• Sat. Apr 20th, 2024

Is your nose the reason why you got that cold?

ByShelby Hobohm

Oct 22, 2018

Everyone has been to those lectures which seem to consist more of coughing than learning. The loud start of cold season during autumn is no surprise, but is there a way to know how severe a cold is going to be?

There are many old wives’ tales that claim a correlation between cold severity and common traits and activities. From wet hair to going outside without a coat, generations of children have been warned about their likelihood of getting sick. But have we been looking in the wrong places?
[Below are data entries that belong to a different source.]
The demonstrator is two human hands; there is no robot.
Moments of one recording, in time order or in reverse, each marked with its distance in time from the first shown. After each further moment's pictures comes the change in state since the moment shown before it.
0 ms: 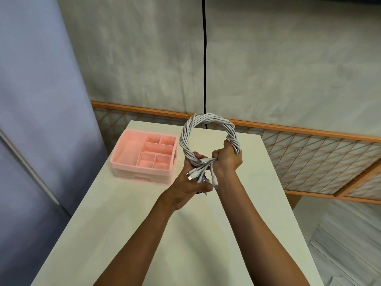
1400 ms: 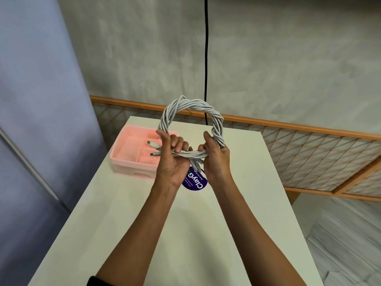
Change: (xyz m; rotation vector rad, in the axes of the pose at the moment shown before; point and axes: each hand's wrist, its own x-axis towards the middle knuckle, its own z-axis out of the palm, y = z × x) left_hand 0.026 0.040 -0.006 -0.644 0.510 0.352; right_hand -0.010 0.020 -0.012 -0.242 -0.529 -0.074
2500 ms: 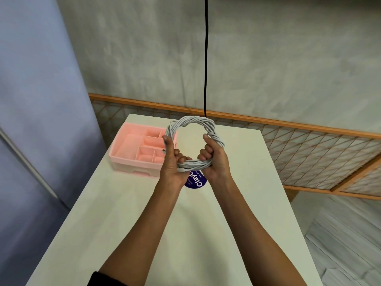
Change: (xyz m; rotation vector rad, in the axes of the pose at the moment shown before) left_hand 0.008 -0.020 -0.019 -0.044 0.357 -0.255; right_hand 0.018 0.014 -0.012 0.337 -0.050 0.219
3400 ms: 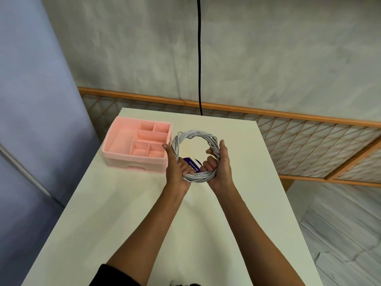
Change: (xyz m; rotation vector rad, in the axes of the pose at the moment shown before) left_hand 0.003 -0.034 -0.024 0.186 0.076 -0.065; right_hand -0.002 0.010 -0.057 -0.126 0.088 0.056
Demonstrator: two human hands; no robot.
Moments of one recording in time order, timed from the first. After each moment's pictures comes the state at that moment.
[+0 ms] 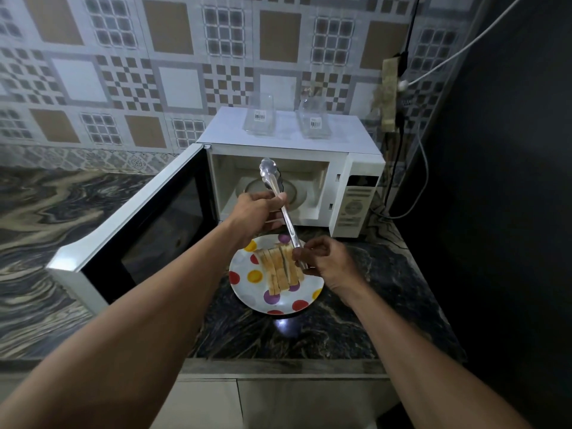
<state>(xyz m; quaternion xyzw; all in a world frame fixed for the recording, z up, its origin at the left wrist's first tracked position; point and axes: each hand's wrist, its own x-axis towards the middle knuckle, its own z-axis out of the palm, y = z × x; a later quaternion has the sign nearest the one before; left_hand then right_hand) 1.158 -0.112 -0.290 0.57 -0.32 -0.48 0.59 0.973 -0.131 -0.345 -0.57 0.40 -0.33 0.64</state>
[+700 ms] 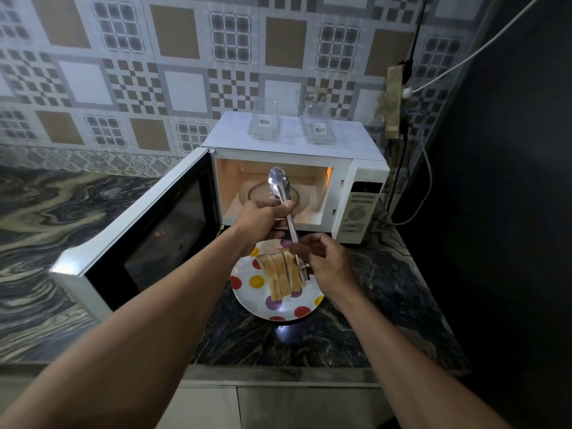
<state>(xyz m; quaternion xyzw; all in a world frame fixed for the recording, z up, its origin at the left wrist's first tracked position) 1.161 -0.115 -0.298 0.57 -0.35 -0.47 0.57 0.989 -0.124 -0.342 -0.63 0.40 -0.39 0.55</state>
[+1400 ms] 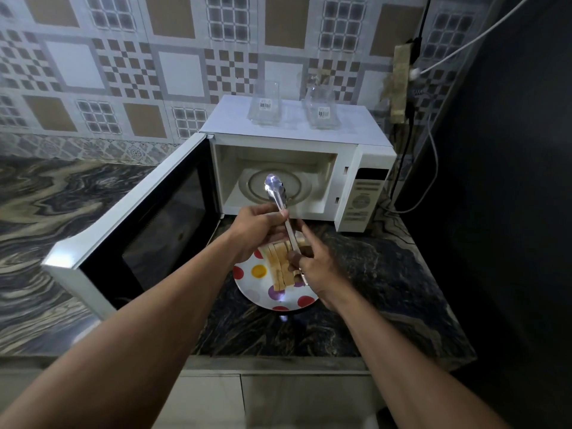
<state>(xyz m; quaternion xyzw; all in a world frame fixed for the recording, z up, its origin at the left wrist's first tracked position) 1.165 -0.099 -0.323 0.56 -0.31 -0.52 0.57 1.006 -0.118 -0.367 -0.63 0.40 -0.30 0.59</state>
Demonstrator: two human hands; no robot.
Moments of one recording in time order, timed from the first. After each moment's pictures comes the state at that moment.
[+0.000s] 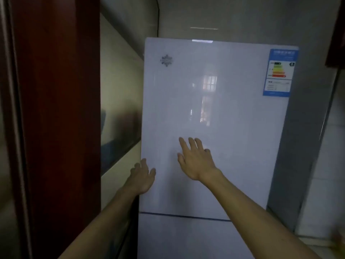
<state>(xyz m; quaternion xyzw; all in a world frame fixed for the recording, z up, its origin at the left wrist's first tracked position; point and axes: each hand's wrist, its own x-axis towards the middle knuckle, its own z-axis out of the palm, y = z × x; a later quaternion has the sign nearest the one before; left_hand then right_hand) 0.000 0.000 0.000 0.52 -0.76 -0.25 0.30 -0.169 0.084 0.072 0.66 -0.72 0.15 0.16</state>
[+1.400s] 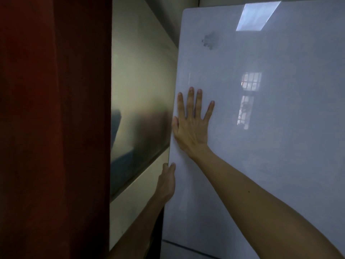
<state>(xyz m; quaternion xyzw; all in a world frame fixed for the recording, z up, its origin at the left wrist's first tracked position) -0.037 -0.103 0.004 0.47 -0.55 -0.45 0.53 -0.117 -0.146 0.120 0.60 -0.56 0.34 0.46</state>
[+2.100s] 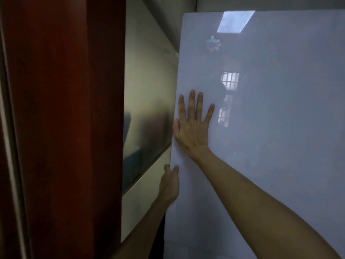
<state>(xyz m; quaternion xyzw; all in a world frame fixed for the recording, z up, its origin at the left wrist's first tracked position) -0.029 -0.083 -0.003 0.47 -0.57 -0.43 0.52 -0.105 -0.118 0.120 0.60 -0.57 0.34 0.45</state>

Could it be tiny organisms in your nose that predict how severely the cold virus affects you?

A team of researchers representing UVA, DuPont Nutrition & Health and 4Pharma Ltd have found a correlation between the makeup of a person’s nasal bacteria and the symptoms and severity of their reaction to rhinovirus, the predominant cause of the common cold. Since a cold is a viral infection, the nasal bacteria do not cause the infection itself, but it may interact with the virus to cause the difference in symptoms and severity.
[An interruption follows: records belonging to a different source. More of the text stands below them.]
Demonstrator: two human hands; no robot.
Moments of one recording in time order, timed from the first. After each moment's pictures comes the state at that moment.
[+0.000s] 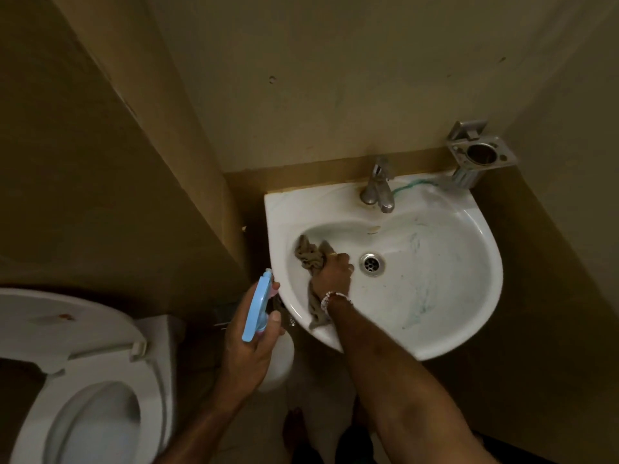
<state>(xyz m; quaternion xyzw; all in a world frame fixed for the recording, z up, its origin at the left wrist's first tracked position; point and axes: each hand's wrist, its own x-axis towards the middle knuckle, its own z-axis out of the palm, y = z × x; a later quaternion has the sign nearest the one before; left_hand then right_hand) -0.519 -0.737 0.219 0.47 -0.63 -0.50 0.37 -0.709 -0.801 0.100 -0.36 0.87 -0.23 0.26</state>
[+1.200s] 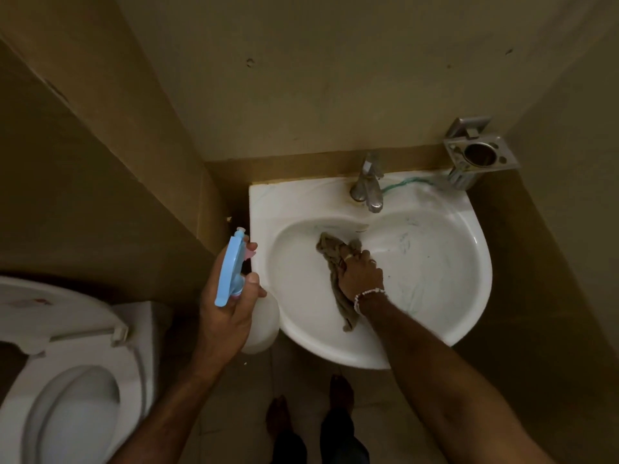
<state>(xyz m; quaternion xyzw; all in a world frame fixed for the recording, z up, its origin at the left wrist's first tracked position) -0.565 -0.765 0.246 0.50 -0.62 -0.45 0.41 -0.811 -0.769 0.085 -0.50 0.85 0.01 0.17</state>
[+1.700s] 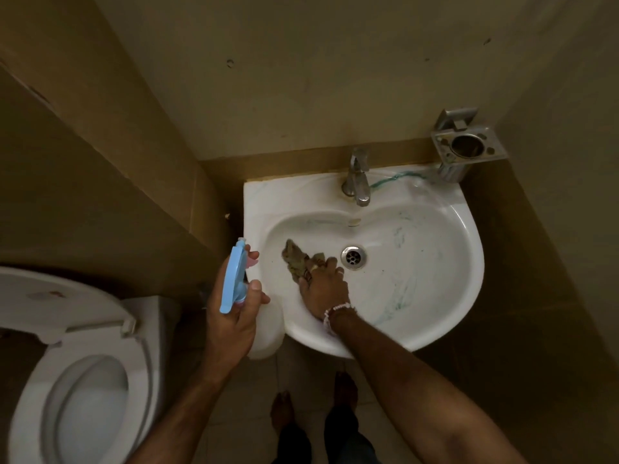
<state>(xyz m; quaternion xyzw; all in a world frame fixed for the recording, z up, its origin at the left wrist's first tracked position) -0.589 -0.730 0.259 0.53 -0.60 -0.44 0.40 -0.750 -0.746 0.102 -0.54 0.80 -0.07 0.25</state>
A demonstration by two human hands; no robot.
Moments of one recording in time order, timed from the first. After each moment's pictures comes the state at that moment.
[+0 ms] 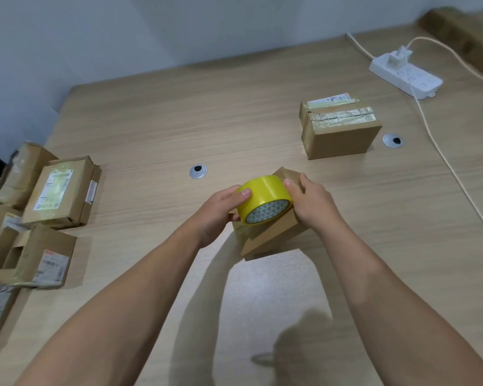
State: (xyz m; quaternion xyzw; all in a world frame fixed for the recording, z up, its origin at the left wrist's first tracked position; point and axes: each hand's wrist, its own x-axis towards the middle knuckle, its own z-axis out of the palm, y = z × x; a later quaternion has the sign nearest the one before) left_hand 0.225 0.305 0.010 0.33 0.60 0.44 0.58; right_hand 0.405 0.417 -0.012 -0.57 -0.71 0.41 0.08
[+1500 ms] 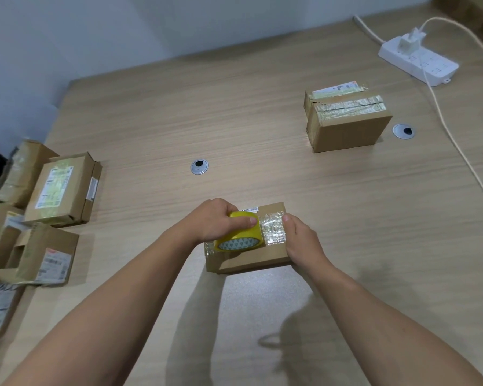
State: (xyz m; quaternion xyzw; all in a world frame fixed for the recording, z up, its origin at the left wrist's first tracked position) left_hand 0.209 0.302 0.018 0.49 0.77 0.09 0.40; right_hand 0.408 0.353 -0.092 -0.54 -0.64 0.53 0.14
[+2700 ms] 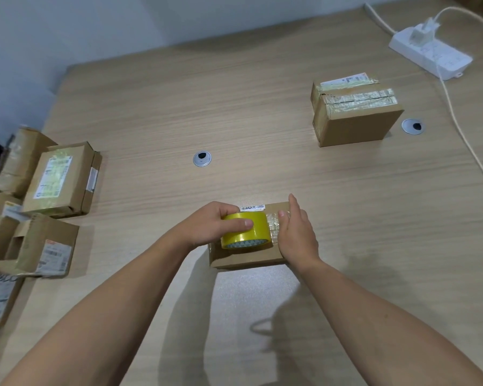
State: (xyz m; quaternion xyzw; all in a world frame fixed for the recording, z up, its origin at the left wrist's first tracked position) left_hand 0.199 0.277 0.002 0.42 0.68 0.25 0.54; right_hand 0.384 0.345 -0.097 -0.58 -0.68 0.43 0.12
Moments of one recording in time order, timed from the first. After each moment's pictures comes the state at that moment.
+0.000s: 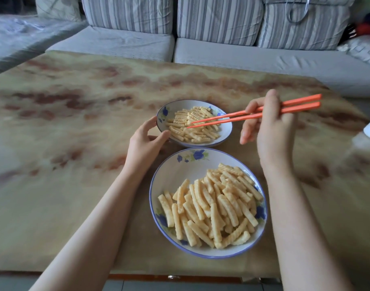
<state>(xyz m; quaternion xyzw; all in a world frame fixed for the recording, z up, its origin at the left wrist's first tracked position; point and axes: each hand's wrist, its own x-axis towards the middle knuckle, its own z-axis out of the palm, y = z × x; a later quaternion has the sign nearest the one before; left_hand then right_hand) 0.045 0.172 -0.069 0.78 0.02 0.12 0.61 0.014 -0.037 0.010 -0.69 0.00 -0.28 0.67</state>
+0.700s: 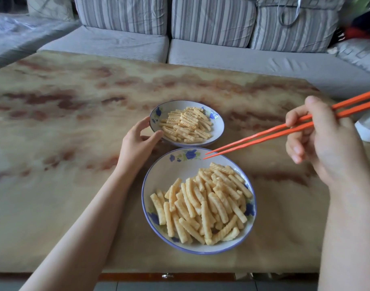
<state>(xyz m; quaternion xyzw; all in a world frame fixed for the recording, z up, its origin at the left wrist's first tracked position) 0.045 0.173 -0.071 0.78 0.01 0.11 0.61 -0.027 -0.107 0.037 -0.74 0.00 -0.19 0.65</state>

The team conducted a study to explore this link. By conducting nasal swabs, they found that there are six distinct groups, named for the dominant bacterial genera: Staphylococcus, Corynebacterium/Alloiococcus, Moraxella, Haemophilus, Pseudomonadaceae/Mixed, and Mixed. The correlation between belonging to a certain group and the severity of one’s cold was surprising.

“The first surprise was that you can kind of identify these different buckets that people kind of fit into, and then the fact that the buckets seem to have some impact on how you respond to the virus and how sick you get was also interesting,” said Ronald B. Turner, MD, via ScienceDaily. “There were effects on virus load and how much virus you shed in your nasal secretions. So the background microbiome, the background bacterial pattern in your nose, had influences on the way that you reacted to the virus and how sick you got.”
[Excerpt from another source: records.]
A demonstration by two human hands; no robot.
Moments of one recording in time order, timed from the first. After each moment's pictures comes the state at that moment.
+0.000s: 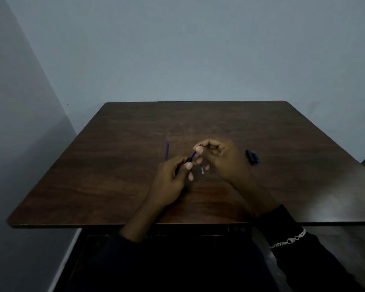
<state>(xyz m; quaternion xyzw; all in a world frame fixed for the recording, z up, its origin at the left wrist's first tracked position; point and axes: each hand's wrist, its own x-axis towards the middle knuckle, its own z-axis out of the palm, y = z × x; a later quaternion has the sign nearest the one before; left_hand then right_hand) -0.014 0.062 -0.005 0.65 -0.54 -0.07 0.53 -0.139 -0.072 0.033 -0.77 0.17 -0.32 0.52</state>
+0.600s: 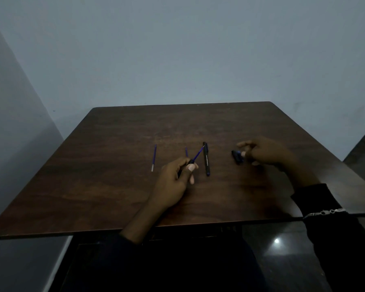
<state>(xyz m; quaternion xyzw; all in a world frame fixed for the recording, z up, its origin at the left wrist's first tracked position) -0.042 0.039 -0.004 0.66 -0.54 -0.13 0.51 -0.232 -0.198 0.051 -0.82 0.45 -0.08 0.35</state>
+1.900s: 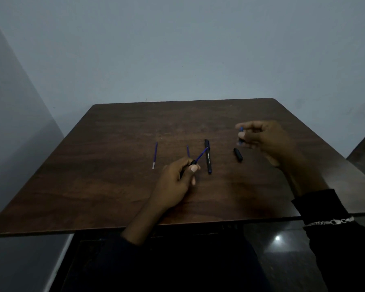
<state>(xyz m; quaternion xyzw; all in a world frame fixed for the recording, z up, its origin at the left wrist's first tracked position) -0.046 0.045 0.001 0.66 -0.54 -0.13 0.50 -0.228 -0.171 0.067 -0.69 0.33 -0.30 0.56</state>
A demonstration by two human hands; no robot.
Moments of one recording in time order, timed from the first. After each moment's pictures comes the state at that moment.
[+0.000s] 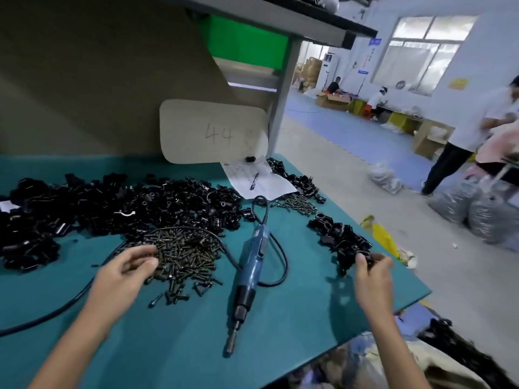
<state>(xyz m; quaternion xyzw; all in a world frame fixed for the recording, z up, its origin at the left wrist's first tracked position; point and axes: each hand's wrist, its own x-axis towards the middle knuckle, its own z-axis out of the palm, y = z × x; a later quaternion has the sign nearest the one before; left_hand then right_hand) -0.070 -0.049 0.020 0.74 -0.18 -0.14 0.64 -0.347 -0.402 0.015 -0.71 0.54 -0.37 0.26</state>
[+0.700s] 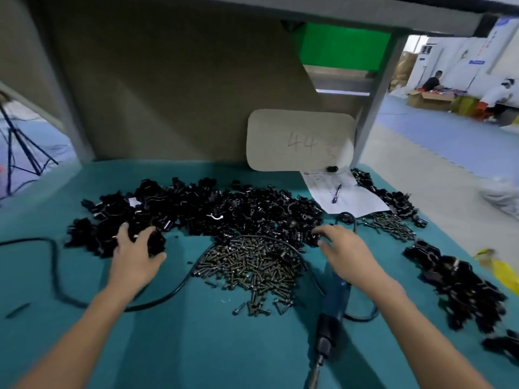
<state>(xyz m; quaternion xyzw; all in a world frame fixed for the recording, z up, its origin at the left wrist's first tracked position) 0.057 0.038 0.004 0.96 -0.07 -0.01 0.26 -0.145 -0.333 0.063 -0.97 0.15 -0.10 0.17</state>
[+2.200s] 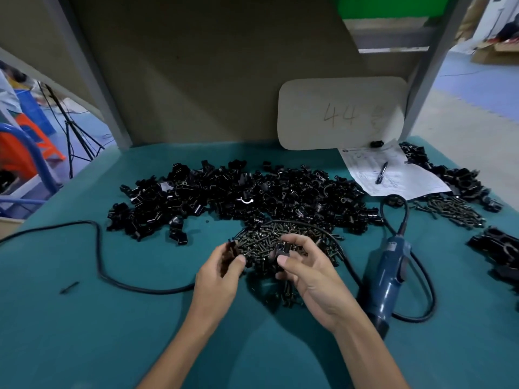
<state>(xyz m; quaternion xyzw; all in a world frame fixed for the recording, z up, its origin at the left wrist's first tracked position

Another interesting result was that the cold virus had no effect on the makeup of bacteria in the participants’ noses. Researchers also tested if introducing probiotics, essentially good bacteria, would help with cold symptoms or alter nasal bacteria, and found there to be no effect, creating further mystery about the bacteria and viruses’ interactions.

If you suffer from extreme colds, don’t immediately blame your nasal bacteria. Unfortunately, the reason this correlation exists has not yet been discovered. Researchers are unsure if the nasal bacteria itself causes the differences in reactions or if there is an underlying cause for both the differences in nasal bacteria and cold reactions. Further research is needed to fully explore these findings and solve this mystery.